Setup and cleanup were especially important, as was durability. The entire point of a device like this is to save time and energy and/or produce a drink of higher quality than can be made without it, so we didn’t recommend any products that didn’t produce tasty espresso and save time.

Which Beans Should You Buy?

Even if you’re not making espresso, the first and best thing you can do to dramatically improve your morning coffee is to buy locally roasted beans. Plug your city or region and “locally roasted coffee beans” into Google and you will be glad you did. The reason that your locally roasted coffee will taste worlds better than anything you’d buy from a major coffee roaster (like Starbucks, Illy, or Gevalia) is simple: Good coffee starts to lose flavor the moment it’s roasted. Get it fresh and you’re giving yourself a much better chance at high-quality espresso.
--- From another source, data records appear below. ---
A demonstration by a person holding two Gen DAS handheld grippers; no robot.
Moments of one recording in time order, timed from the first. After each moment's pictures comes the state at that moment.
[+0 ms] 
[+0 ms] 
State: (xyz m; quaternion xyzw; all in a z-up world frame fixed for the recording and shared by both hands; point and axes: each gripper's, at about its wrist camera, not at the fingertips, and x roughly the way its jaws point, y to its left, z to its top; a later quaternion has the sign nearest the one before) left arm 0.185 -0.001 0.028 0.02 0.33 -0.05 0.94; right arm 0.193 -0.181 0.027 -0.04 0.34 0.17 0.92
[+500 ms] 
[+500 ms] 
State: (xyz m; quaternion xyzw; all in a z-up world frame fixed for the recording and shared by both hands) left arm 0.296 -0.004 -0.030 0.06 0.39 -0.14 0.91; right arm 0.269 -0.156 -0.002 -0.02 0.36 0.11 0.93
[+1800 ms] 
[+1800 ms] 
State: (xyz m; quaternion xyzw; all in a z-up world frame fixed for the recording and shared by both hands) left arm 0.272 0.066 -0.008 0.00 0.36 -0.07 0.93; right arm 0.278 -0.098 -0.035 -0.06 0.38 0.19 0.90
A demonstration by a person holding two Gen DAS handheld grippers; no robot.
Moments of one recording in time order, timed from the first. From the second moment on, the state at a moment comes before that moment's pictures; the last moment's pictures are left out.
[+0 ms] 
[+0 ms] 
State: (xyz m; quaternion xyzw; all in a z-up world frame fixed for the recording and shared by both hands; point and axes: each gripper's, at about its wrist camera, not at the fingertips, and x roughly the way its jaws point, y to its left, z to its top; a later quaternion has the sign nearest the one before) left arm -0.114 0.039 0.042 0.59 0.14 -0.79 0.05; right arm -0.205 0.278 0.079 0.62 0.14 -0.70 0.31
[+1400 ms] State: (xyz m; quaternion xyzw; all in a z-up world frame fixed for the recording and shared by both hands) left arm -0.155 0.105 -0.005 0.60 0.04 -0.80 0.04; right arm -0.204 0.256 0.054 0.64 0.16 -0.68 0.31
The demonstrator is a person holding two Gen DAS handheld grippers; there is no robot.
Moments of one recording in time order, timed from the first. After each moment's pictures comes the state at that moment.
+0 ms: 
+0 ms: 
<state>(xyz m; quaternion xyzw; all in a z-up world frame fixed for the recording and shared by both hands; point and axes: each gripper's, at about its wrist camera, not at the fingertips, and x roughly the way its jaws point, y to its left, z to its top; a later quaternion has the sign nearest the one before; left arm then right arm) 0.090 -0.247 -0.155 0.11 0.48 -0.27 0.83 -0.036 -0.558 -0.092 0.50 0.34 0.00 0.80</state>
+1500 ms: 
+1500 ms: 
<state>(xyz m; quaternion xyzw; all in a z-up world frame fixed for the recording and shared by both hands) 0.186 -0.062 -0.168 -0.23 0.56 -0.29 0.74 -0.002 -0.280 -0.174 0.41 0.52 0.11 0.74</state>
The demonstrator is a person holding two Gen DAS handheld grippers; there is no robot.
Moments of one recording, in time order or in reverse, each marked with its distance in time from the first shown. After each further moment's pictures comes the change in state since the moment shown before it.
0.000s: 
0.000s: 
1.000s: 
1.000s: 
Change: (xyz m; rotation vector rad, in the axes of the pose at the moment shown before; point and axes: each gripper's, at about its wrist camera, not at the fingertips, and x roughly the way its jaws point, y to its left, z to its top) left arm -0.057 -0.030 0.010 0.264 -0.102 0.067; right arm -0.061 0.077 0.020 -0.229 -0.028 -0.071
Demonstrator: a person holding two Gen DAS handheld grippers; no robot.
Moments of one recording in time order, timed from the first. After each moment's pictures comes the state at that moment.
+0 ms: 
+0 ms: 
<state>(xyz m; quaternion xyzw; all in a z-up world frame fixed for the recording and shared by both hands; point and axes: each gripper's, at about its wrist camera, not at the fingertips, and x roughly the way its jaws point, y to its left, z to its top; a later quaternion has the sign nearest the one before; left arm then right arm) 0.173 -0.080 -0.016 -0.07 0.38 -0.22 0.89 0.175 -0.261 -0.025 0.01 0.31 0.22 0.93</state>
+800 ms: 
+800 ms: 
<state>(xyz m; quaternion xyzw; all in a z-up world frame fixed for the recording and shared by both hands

Want some help finding the best roasters? For some of our favorite mail-order brands, with beans often roasted the same day or week they’re placed in the mail, check out our roundup of the Best Coffee Subscription Services.

Is Pre-Ground Coffee OK?

I hate to break it to you, but pre-ground coffee from a supermarket bag is pretty much always worse. Unless you see a roasting date on the bag, you probably have no idea when the roaster actually roasted it. If the roaster is a French or Italian brand, there’s a good chance it was months ago. Coffee is best when it’s fresh, ideally brewed a week or two after it’s roasted. And grinding the beans dramatically increases the rate at which coffee degrades. This doesn’t just affect how the coffee tastes. It affects how well the espresso maker will push water through the beans, leading to possible blowouts or bad extraction.

If you haven’t made espresso before, and you don’t have access to a coffee grinder, we recommend you buy locally roasted beans. Just ask your local coffee roaster for a fine (espresso) grind. We’ve tried a lot of pre-ground espresso blends from popular companies like Lavazza, Gevalia, and Café Bustelo. They were all very dark and very bitter, partially because they are all either imported or roasted in big batches and shipped all over the world. Pre-ground coffee will always be a little stale, and it’s hard to get a good cup from coffee that’s started to degrade—which happens fast after you grind it.